About this exercise - The word "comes" marks the lines to report; pull each of them from the listing.
++++++++++++++++++++
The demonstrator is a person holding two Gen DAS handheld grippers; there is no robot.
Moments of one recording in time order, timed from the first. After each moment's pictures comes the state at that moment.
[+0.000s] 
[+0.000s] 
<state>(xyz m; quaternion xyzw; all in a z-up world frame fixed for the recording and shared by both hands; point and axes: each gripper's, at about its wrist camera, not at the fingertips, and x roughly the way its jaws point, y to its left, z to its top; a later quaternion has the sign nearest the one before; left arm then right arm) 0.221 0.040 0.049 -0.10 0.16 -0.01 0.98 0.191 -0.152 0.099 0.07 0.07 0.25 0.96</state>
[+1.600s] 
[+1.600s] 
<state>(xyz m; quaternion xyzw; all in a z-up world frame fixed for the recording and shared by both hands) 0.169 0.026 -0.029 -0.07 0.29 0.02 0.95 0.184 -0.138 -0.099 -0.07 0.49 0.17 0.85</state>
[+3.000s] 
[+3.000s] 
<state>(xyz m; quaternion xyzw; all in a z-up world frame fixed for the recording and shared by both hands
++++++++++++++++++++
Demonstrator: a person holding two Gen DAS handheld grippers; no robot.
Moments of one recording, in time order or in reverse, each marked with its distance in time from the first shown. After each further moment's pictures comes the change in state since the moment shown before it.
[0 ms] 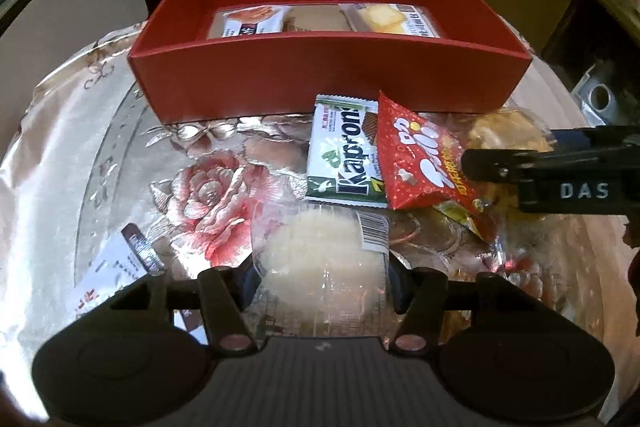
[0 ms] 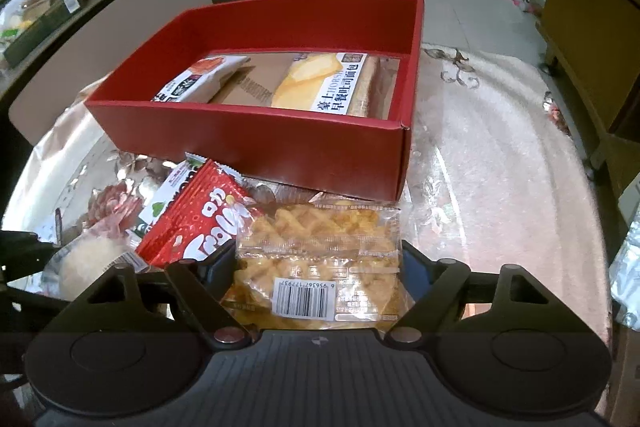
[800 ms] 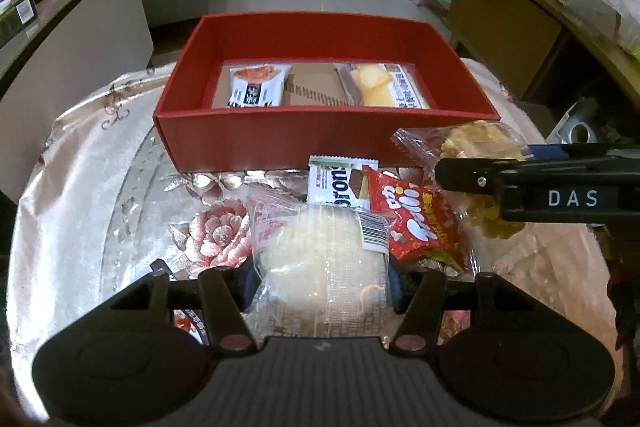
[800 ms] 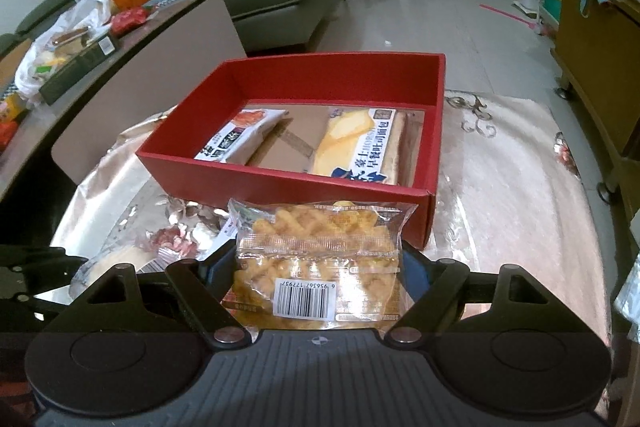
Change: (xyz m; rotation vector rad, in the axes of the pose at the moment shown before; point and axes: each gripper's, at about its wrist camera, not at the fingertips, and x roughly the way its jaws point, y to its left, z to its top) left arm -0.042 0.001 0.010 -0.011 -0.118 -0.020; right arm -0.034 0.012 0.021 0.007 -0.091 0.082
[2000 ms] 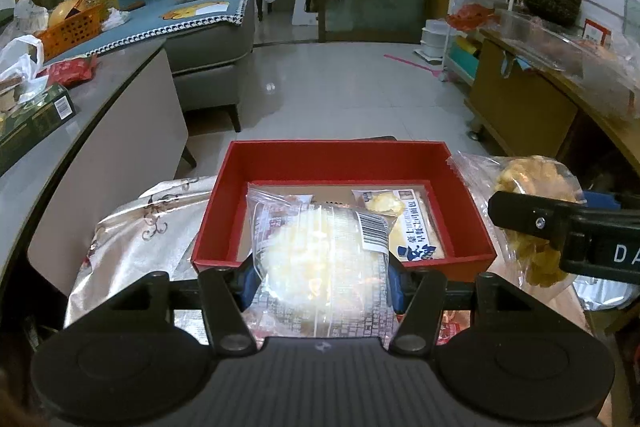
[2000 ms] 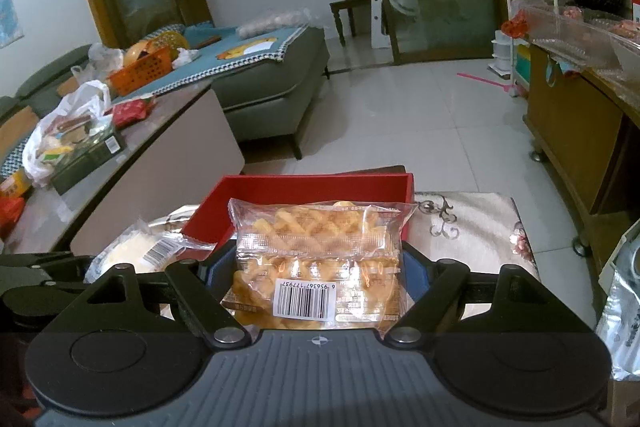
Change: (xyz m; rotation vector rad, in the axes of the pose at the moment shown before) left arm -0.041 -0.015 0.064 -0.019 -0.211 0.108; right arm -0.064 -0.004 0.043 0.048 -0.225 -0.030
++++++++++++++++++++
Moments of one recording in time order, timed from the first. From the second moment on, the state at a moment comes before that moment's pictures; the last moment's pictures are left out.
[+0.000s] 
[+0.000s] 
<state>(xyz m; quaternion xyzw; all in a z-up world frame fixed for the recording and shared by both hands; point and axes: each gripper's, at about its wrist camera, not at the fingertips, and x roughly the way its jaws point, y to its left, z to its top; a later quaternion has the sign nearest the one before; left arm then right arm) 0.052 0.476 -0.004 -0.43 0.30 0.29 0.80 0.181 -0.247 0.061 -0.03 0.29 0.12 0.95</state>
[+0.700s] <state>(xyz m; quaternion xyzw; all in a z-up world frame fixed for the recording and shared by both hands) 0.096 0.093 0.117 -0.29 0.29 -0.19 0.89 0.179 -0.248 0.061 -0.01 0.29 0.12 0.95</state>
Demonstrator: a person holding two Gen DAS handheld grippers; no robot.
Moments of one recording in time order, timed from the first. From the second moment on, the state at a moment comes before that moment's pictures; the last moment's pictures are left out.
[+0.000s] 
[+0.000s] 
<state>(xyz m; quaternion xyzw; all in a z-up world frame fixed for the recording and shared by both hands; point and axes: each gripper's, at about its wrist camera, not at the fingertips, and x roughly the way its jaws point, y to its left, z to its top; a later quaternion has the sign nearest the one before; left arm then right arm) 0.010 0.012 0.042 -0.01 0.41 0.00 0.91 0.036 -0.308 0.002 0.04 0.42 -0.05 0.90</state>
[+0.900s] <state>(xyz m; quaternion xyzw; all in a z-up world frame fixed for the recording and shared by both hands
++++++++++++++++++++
Answer box -
Moments of one recording in time order, timed from the first. After each moment's pictures comes the state at that moment.
Moments of one recording, in time order or in reverse, each marked with its distance in time from the first shown. After each further moment's pictures comes the change in state since the moment shown before it.
Moments of one recording in time order, timed from the first. From the second moment on, the state at a moment comes before that moment's pictures; the last moment's pictures are left out.
Moments of one recording in time order, timed from the first. From the second moment on, the state at a moment comes before that moment's pictures; the last moment's pictures are left out.

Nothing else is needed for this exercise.